Pour ce qui est des transports la ville est très bien desservie en métro et bus. Mais dès que les beaux jours arrivent, un conseil : achetez un vélo ou prenez un abonnement Bixie (les vélos de la ville). Vous ne le regretterez pas : les pistes cyclables sont partout, elles sont larges, les routes ne sont pas en très bon état à cause de l’hiver très rude mais vous découvrirez la ville sous un autre angle et gagnerez un temps fou !

Et en plus vous ferez partie de la communauté des bikers !

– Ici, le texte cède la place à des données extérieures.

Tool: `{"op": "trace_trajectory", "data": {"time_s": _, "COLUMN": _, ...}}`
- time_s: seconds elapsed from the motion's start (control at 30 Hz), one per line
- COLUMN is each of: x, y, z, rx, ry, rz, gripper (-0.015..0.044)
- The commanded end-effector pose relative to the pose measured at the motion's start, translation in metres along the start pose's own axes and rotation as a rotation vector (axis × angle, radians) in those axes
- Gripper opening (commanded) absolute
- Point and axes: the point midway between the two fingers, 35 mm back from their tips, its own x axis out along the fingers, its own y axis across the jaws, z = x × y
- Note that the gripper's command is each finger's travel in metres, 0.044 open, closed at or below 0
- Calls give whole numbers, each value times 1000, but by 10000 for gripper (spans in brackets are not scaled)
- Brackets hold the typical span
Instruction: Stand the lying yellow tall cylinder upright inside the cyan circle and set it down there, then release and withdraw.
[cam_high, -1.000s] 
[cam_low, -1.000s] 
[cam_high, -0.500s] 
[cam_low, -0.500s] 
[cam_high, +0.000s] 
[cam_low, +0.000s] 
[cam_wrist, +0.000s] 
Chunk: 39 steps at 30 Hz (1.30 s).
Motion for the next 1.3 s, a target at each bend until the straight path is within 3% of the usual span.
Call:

La nourriture : les québécois mangent plutôt santé et font attention à leur hygiène de vie (ils vont beaucoup à la salle de sport). Attendez-vous à découvrir des légumes que nous n’avons pas l’habitude de manger comme le kale ou le bok choy. C’est une ville très gastronomique avec énormément de petits restaurants. L’été on ne compte pas le nombre de festivals.

L’escalier, bar culturel

7 – PETIT BILAN 

Ce  stage a été très bénéfique pour moi sur le plan personnel et professionnel. C’est toujours intéressant de re-découvrir son métier à l’étranger. Mais surtout je suis tombée en amour avec cette ville et son rythme impossible à suivre. Montréal qui organise des événements culturels à en perdre haleine, pelte des kilos de neige l’hiver pour ensuite bourgeonner à toute allure. Montréal et ses petits cafés aux lattés mousseux, ses murs bombés, ses petites maisons bordées de jardins, ses barbecues dans les parcs, ses micro-brasserie, ses quartiers aux couleurs du monde, ses injures pastorales, ses bœufs musicaux, ses artistes chevronnés… Je pourrais continuer longtemps l’énumération de tous les petits détails qui m’ont touché là-bas. Le plus simple étant d’y goûter.